Manteo, along with the rest of the outer banks, had been hit hard by nasty Irene last August. Last October we noted that stores were mostly closed and we couldn’t tell if they were coming back or not. Happy to say that the town is bustling again and business is booming. Finally made it to Full Moon Café and Brewery where you can enjoy beer flights (brew many of their own) and a delicious and varied menu to be enjoyed outside or in. Manteo is sorta dry- only beer and wine sold. Check this out- my photo of the cafe was used as a “reference” for this painting…. click here.
A shop just down the side street from Full Moon is where we first saw and learned about sea beans two years ago.
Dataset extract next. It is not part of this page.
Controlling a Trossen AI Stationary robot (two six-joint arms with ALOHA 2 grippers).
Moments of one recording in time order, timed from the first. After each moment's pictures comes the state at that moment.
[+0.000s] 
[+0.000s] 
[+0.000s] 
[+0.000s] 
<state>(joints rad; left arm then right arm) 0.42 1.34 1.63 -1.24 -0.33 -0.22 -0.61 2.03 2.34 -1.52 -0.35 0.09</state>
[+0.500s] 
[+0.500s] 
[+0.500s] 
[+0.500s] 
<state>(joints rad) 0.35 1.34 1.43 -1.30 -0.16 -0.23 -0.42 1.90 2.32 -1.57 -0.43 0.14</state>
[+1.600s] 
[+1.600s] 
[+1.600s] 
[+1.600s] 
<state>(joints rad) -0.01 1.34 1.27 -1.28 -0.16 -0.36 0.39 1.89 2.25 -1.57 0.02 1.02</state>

This time I picked up a few very small sea stars from a bin outside. Old bottles –but not any good colors were nearby- I am looking for cobalt blue, cranberry or purple. After I’d paid for the sea stars, I spied a blue milk crate- containing the desired cobalt blue bottles. In fact once I got them home and cleaned up- I saw they were old Bromo Seltzer bottles, 4” tall and 1 ¼” diam. No tops. A whole pile of them were found locally in the woods and the man who found them asked his friend, the shop’s owner, to sell them for him. I bought three- two for me and one for a collector.
Roanoke Festival Park beckoned. Although we’d walked the trail on its outer edge along the water and watched the 16th century repro ship Elizabeth II, we had yet to visit the museum. An interactive site that chronicles and celebrates the first English settlement in America; it was the perfect size to experience without being tiring. As promised, we traveled back to 1585 and were home for dinner.
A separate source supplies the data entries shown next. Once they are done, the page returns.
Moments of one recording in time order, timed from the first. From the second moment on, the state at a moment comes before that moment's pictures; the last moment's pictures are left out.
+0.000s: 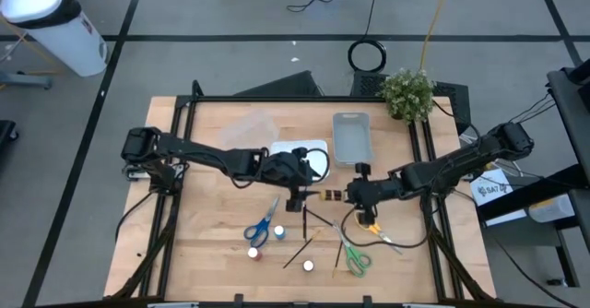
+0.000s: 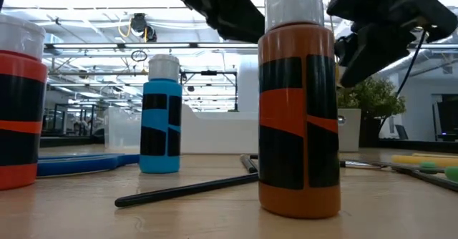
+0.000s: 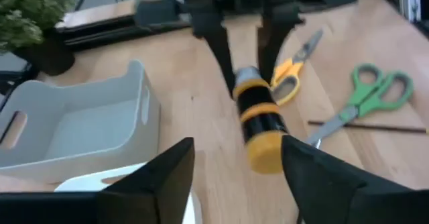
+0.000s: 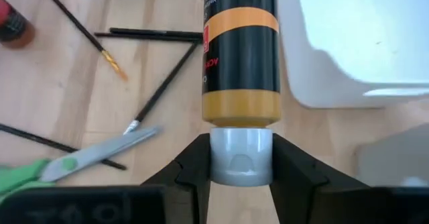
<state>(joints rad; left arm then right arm) -0.08 1.73 1.25 -0.07 -0.05 0.16 0.31 1.24 0.71 -0.34 0.24 0.17</state>
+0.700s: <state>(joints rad) -0.08 1.74 1.25 -0.04 -0.02 0.12 0.30 1.23 0.72 -0.14 0.36 -0.04</state>
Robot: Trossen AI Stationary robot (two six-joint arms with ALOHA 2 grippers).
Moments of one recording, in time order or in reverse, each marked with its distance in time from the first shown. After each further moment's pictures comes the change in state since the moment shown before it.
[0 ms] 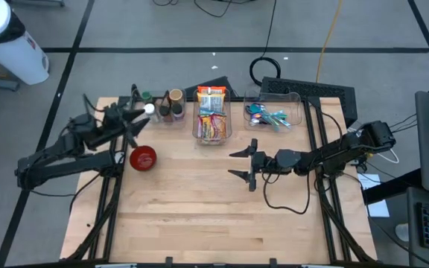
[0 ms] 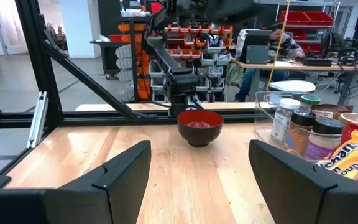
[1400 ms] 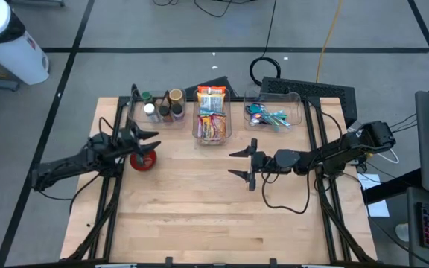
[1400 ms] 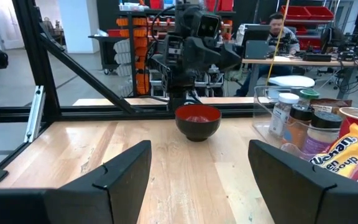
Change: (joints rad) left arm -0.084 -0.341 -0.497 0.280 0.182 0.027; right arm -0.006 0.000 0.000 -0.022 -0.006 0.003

So far, since leaving CT, the level of adrenaline-raising excitement had been about zero – and we are quite comfortable with that. Then came time to get ourselves off the dock with the wind blowing us on at a manageable 7kts. Our stern was four feet away from the gazebo which due to its shape, was wider than the dock by several feet. We’d have to pivot at the bow, reversing to get our stern out away from the gazebo. Fenders and lines tied to accomplish this, instructions given by the captain and all looked set. Reverse on the starboard engine, began to pivot- the bow rail not in danger of hitting the piling, I am manning the bow line attached to the bow cleat and looped around a piling. As we pivot to 45° Russ gives thumbs up to remove the bow line. I take one end off the cleat and quickly pull the line from around the piling- oh this so painful- space between the piling and the dock becomes a natural jam cleat and the line becomes tightly wedged about 18” from the end. I frantically give the STOP signal as seconds later the boat bounces back with the force of the pull. A bit of forward and I am able to release the line from the cleat, toss to toward the dock and holler over that we’ll be back for it.
After we anchored, Russ took the kayak over to retrieve the line which had been placed on the dock. We have four very long black lines which came with the boat. Last year we bought two 25’ blue lines (at my request) and they are jinxed. One, we think, fell off of the tramps (was replaced) and we nearly lost this one. Seems to have a thin strip of wood burnished into the last 18” of the line. Too bad Tropical Storm Sandy looks to give us bigger concerns.